Sketch

Cavalry From Above


One of the stylistic themes that I want to have run through The Chasseurs is the overall confusion and chaos of war, and, in particular, of the battlefields where they travel. I envision a number of random shots of cavalry troops, from any and all of the different sides, blinding running around, trampling things, and accomplishing nothing.

The two sketches above are roughly drawn to show the mounted cavalry from overhead, traveling two abreast, and running through the various scenes. They appear, and disappear, within moments. They are important, and cannot be bothered to stop and see what's what.

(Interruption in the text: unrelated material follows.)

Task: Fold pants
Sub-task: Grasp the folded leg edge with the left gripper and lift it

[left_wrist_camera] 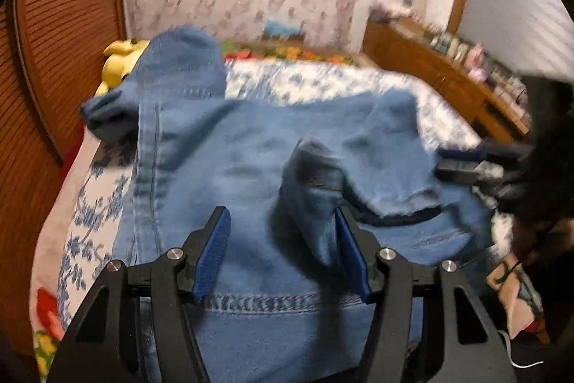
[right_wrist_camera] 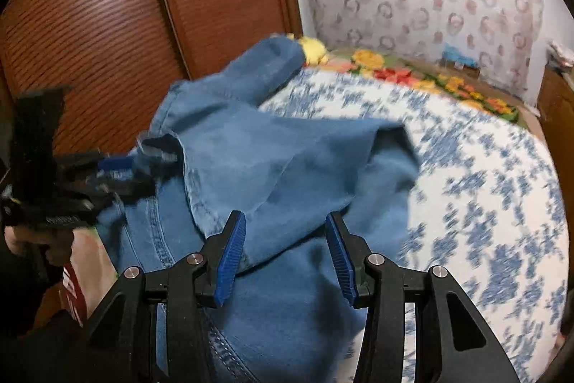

I tried to do some research on how to adequately draw this, but I ran into a number of roadblocks. Here, you see the riders with the round, flat hats:


What's missing is a drawing guide. I found these after I did the two sketches above:



And, they're helpful, but not as much as an overhead photo would be. I'm not getting the details correct.

Anyway, I like that as a theme, and I'll drop that in when I can.

Character Development Sketches





I have four baseline sketches for the four main dog characters--Ecarlet, Bretagne, Brom and Belge. These are the four breeds I chose last year, and, so far, I haven't seen anything that would convince me to make a change. These four breeds of dog were present during the Napoleonic Wars.

Future sketches will give them a little more of a three-dimensional look, and maybe be a little more "cartoony" or "animation-y." Or they'll just be amateurish. I'm hoping for acceptable.

Storyboard Development for The Chasseurs


Time to start storyboards and story detail.

The opening shot will be on the character Ecarlet (the red poodle). He is the eldest of the four dogs and serves as their leader.

Their life before Waterloo is based on being in that "post-war" mode where everything is wrecked, but just beginning to return to some sort of normalcy. They are scouring the countryside, practicing how they will look for and identify the wounded (which was their job in the French Army, until the Battle of Nations at Leipzig).

At a distance, the French countryside should appear lush and beautiful, but, up close, ruined and ravaged and abandoned and destitute.